[PROVIDED RECORDS]

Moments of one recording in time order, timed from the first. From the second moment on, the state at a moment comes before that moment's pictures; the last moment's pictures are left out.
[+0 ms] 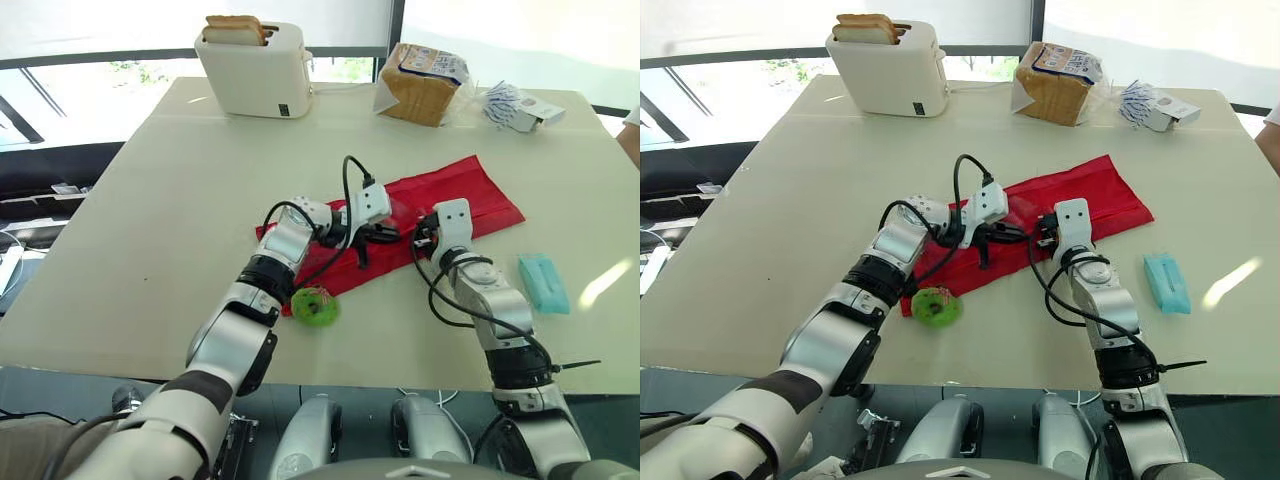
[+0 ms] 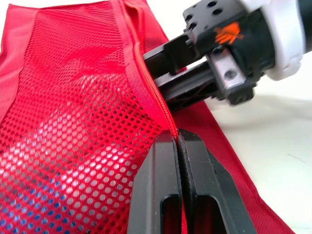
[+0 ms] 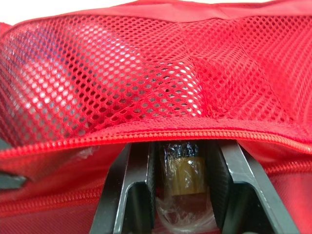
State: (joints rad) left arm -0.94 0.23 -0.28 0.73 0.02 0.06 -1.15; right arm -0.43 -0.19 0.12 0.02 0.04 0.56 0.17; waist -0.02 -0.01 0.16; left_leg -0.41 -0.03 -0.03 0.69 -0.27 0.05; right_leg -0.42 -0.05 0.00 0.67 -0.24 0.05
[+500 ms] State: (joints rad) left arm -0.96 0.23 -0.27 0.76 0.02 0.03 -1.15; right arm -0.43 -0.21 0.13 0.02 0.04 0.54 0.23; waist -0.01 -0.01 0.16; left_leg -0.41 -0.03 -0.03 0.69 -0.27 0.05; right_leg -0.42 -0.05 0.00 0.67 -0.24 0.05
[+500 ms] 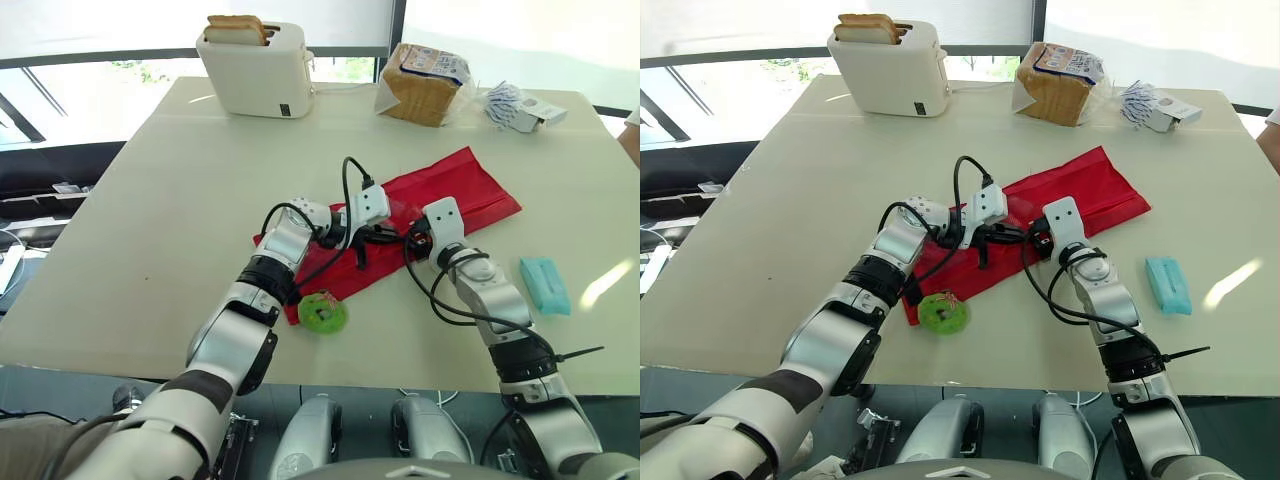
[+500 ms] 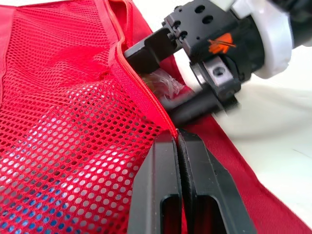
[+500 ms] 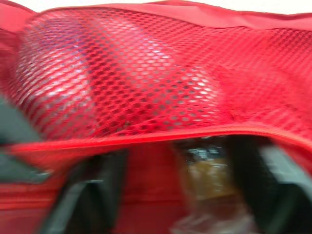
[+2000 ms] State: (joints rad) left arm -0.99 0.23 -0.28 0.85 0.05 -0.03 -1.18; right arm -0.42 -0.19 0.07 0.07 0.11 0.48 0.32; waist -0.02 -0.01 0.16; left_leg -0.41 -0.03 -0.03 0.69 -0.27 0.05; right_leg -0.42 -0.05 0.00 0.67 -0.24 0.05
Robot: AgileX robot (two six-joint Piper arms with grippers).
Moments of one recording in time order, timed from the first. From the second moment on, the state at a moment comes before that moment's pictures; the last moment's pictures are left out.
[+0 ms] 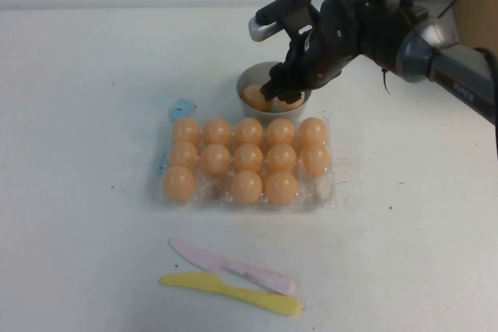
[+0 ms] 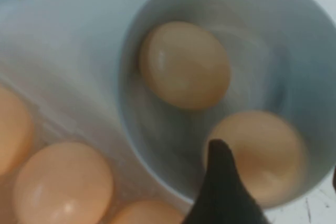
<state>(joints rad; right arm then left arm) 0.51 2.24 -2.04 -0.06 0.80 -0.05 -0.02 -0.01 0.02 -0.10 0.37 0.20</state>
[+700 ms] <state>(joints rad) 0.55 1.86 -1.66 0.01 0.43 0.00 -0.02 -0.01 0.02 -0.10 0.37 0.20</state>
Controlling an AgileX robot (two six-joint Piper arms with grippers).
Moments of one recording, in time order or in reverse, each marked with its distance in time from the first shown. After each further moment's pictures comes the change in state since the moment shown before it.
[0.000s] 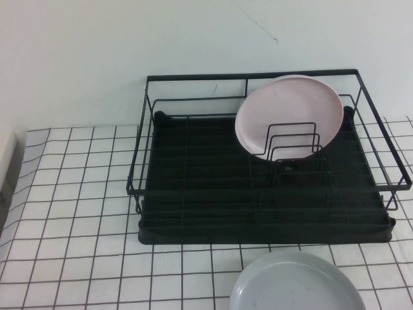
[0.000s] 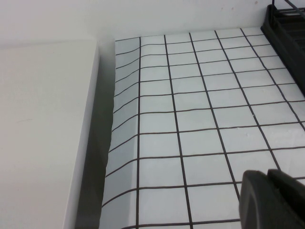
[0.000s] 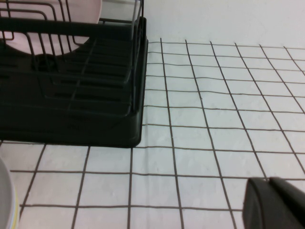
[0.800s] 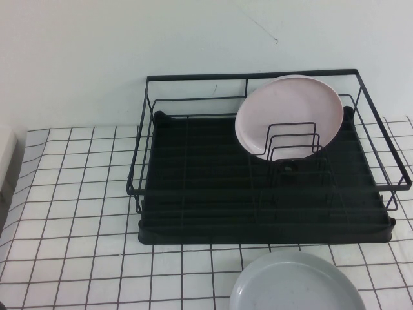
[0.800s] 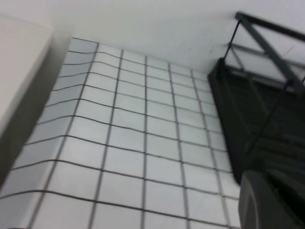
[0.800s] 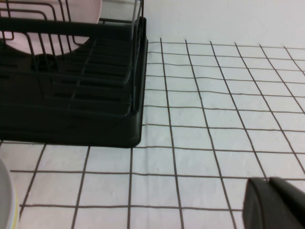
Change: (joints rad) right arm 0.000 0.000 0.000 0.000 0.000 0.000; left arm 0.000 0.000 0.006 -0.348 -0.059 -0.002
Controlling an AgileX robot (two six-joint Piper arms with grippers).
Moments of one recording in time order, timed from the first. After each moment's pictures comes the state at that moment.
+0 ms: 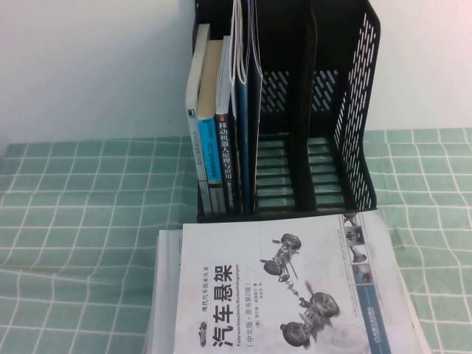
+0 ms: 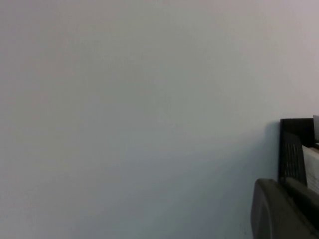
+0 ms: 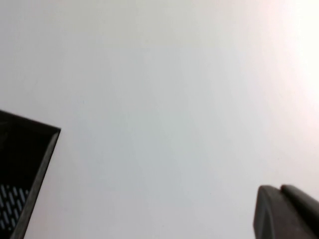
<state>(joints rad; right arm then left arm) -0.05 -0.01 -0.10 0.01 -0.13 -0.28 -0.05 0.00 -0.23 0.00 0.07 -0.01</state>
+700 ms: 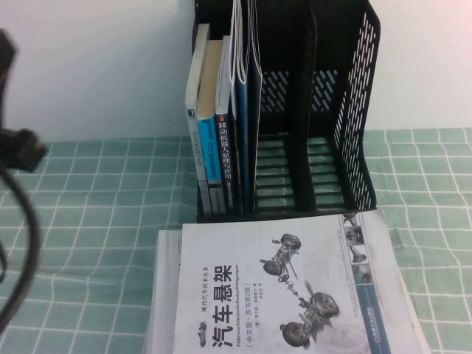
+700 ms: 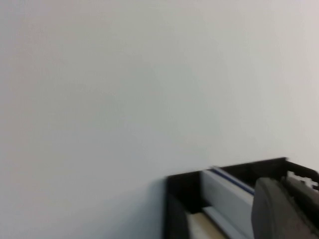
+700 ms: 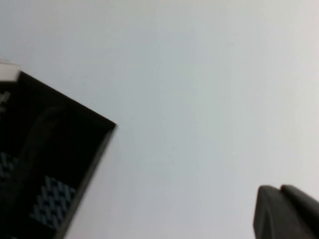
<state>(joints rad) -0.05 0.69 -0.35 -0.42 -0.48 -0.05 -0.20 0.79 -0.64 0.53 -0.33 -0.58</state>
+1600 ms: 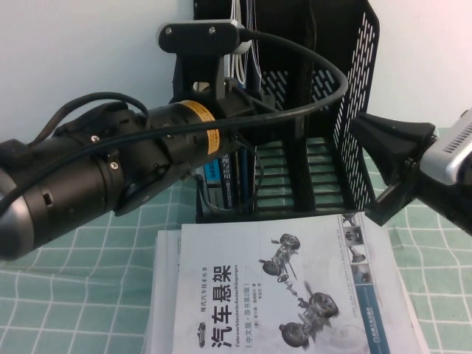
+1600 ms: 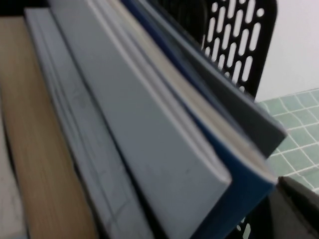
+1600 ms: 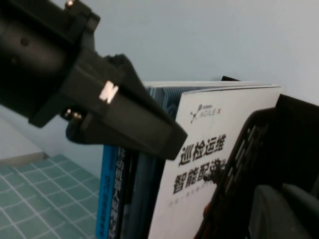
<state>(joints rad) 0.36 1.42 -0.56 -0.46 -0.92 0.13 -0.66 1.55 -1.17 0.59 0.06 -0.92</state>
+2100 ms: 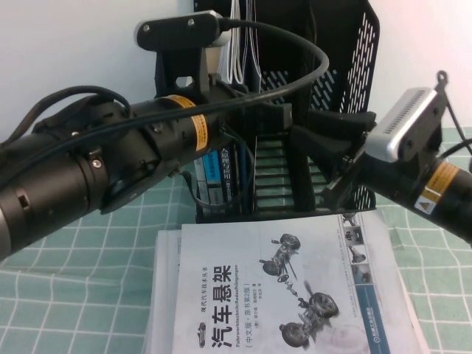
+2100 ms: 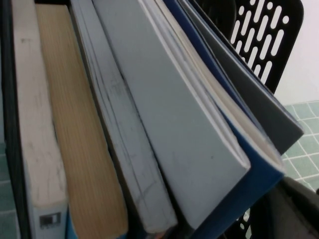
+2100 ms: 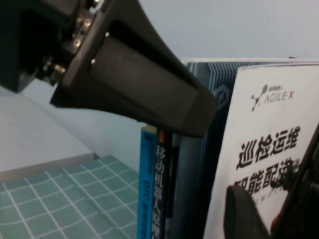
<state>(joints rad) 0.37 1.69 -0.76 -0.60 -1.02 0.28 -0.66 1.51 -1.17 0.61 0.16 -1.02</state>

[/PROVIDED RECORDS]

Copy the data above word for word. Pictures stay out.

Moments of one recording in time order, timed from the first. From the second moment on, the state at a moment comes before that moment's pictures; the last moment's pictures are left out.
[+0 ms] 
[+0 ms] 
[+0 ms] 
State: (joints rad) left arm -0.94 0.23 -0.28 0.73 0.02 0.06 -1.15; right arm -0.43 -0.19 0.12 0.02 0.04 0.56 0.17; waist -0.02 -0.01 0.16; left_leg -0.41 -0.03 -0.03 0.69 -0.27 0.05; right_leg -0.42 -0.05 0.00 0.67 -0.24 0.05
[+500 ms] State: (joints rad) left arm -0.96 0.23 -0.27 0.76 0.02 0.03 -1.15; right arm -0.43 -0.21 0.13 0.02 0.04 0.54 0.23; waist -0.01 -0.01 0.16; left_leg -0.41 -0.03 -0.03 0.69 -0.27 0.05; right_leg -0.42 -0.05 0.00 0.67 -0.24 0.05
[+500 ms] 
[+500 ms] 
[+500 ms] 
[+2000 ms] State: (joints rad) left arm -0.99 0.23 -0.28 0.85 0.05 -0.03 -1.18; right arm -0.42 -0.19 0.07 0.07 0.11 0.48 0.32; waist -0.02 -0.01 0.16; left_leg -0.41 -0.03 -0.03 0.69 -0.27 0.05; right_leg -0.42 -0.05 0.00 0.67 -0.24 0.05
Robot: AgileX robot (two six-joint Piper arms with grippers).
Moments of one recording in time order, timed from the first. From the second moment on, the state at a moment comes before that moment's pictures; the last moment's pictures are left out.
[+0 ms] 
[+0 ms] 
<state>(joints rad; right arm then left arm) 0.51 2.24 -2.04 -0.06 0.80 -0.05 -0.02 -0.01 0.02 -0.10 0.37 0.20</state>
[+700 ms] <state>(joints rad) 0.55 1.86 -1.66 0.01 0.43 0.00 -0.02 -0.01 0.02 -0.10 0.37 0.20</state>
Controlling an AgileX robot (two six-joint Piper arms with grippers).
Moments of one recording, in time order or in reverse, each marked with its distance in time from the first shown. After each further moment's pictures comes the change in state since the moment shown before it.
[0.000s] 
[0.000s] 
[0.000s] 
[0.800s] 
[0.800s] 
[0.800s] 
Change: (joints rad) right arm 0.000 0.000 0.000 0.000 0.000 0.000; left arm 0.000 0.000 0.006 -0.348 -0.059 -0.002
Controlling an AgileX robot (two six-joint Piper arms with grippers).
Moments of one recording in time order, timed from the first. After each moment's pictures comes the state at that moment.
+0 ms: 
+0 ms: 
+0 ms: 
<state>(joints rad; right arm then left arm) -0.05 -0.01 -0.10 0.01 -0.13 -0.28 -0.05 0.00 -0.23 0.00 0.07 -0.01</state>
+700 ms: 
+700 ms: 
+700 ms: 
<state>(joints rad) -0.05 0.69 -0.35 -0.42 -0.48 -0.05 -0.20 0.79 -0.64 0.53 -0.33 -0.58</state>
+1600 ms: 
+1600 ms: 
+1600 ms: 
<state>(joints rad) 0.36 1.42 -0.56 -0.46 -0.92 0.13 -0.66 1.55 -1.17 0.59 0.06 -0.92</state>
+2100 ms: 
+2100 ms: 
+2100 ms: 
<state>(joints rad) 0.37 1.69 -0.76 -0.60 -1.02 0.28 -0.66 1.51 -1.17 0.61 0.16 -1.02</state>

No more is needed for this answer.